The demonstration featured the execution of supercomputing applications of various scientific disciplines which were carried out both as TeraGrid and as DEISA applications. Single site applications transparently wrote their results to the intercontinental global file system, ready for transparent further processing from other access grid access points.

Featured applications for the demo included a Protein Structure Prediction and a Cosmological Simulation carried out at SDSC, US (www.sdsc.edu) and a Gyrokinetic Turbulence Simulation and also a Cosmological Simulation carried out at Garching Computing Centre of the Max Planck Society (RZG), Germany (www.rzg.mpg.de).

Sponsored by the National Science Foundation (NSF), the TeraGrid is a partnership of researchers, computational experts, and resource providers that together provide a comprehensive cyberinfrastructure to enable discovery in science and engineering. TeraGrid and its education and mentoring programs connect and broaden scientific communities. NSF established the TeraGrid resources and their integration as part of a Major Research Equipment construction project from 2001 to 2004. In August 2005, NSF extended its support for the TeraGrid a set of awards for operation, user support and enhancement of the TeraGrid facility over the next five years. Eight resource provider partners (Indiana University, National Center for Supercomputing Applications, Oak Ridge National Laboratory, Pittsburgh Supercomputing Center, Purdue University, San Diego Supercomputer Center, Texas Advanced Computing Center, and The University of Chicago / Argonne National Laboratory) were funded along with an award to the University of Chicago to coordinate and integrate TeraGrid via the Grid Infrastructure Group (GIG).

TeraGrid Contact: Scott Lathrop, University of Chicago and Argonne National Laboratory (lathrop@mcs.anl.gov)

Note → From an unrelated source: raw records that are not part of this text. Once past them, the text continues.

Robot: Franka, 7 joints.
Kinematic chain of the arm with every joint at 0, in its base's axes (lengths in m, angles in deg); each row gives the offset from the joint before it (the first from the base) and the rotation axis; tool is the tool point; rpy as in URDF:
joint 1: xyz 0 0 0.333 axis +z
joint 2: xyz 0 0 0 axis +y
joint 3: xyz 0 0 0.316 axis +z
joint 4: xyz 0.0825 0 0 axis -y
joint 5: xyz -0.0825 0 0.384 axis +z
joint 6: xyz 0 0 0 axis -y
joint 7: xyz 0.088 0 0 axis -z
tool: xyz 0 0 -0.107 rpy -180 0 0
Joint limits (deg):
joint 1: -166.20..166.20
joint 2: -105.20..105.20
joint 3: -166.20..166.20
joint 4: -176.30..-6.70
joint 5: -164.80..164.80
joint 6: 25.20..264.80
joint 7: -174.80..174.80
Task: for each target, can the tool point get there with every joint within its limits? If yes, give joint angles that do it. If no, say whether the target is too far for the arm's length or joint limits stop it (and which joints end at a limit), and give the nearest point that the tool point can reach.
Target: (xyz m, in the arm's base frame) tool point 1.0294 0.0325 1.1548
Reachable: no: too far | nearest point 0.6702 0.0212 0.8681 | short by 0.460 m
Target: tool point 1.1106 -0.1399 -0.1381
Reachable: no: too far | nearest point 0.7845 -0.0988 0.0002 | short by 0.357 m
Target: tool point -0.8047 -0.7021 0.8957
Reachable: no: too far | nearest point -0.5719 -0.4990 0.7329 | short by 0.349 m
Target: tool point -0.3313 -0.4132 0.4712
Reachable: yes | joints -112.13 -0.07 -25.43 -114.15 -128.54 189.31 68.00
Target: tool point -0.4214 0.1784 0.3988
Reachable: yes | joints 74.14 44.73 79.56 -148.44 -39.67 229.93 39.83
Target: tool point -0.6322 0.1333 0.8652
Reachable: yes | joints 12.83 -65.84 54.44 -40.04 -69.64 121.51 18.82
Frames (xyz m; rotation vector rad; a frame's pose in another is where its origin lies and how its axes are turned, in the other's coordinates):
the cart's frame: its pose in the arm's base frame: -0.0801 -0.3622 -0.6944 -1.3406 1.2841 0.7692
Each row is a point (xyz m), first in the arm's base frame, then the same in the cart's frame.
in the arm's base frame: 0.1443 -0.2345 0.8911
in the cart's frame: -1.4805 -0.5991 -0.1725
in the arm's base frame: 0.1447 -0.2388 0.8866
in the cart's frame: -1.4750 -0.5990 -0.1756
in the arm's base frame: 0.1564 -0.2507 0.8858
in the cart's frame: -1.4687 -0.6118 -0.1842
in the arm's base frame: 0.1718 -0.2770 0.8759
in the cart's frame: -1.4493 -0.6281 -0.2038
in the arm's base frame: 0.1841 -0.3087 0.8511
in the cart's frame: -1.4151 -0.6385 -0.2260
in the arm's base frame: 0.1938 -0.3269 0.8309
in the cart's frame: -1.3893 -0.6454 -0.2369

DEISA, the Distributed European Infrastructure for Supercomputing Applications, is an EU FP6 Research Infrastructure project. All major European supercomputing centres are jointly deploying and operating a unified supercomputing infrastructure on top of national services. The DEISA Consortium is constituted from eleven partners (BSC, CINECA, CSC, ECMWF, EPCC, FZJ, HLRS, IDRIS, LRZ, RZG and SARA) from seven European countries (Finland, France, Germany, Italy, The Netherlands, Spain and UK). The DEISA project started in 2004 and entered production mode in 2005.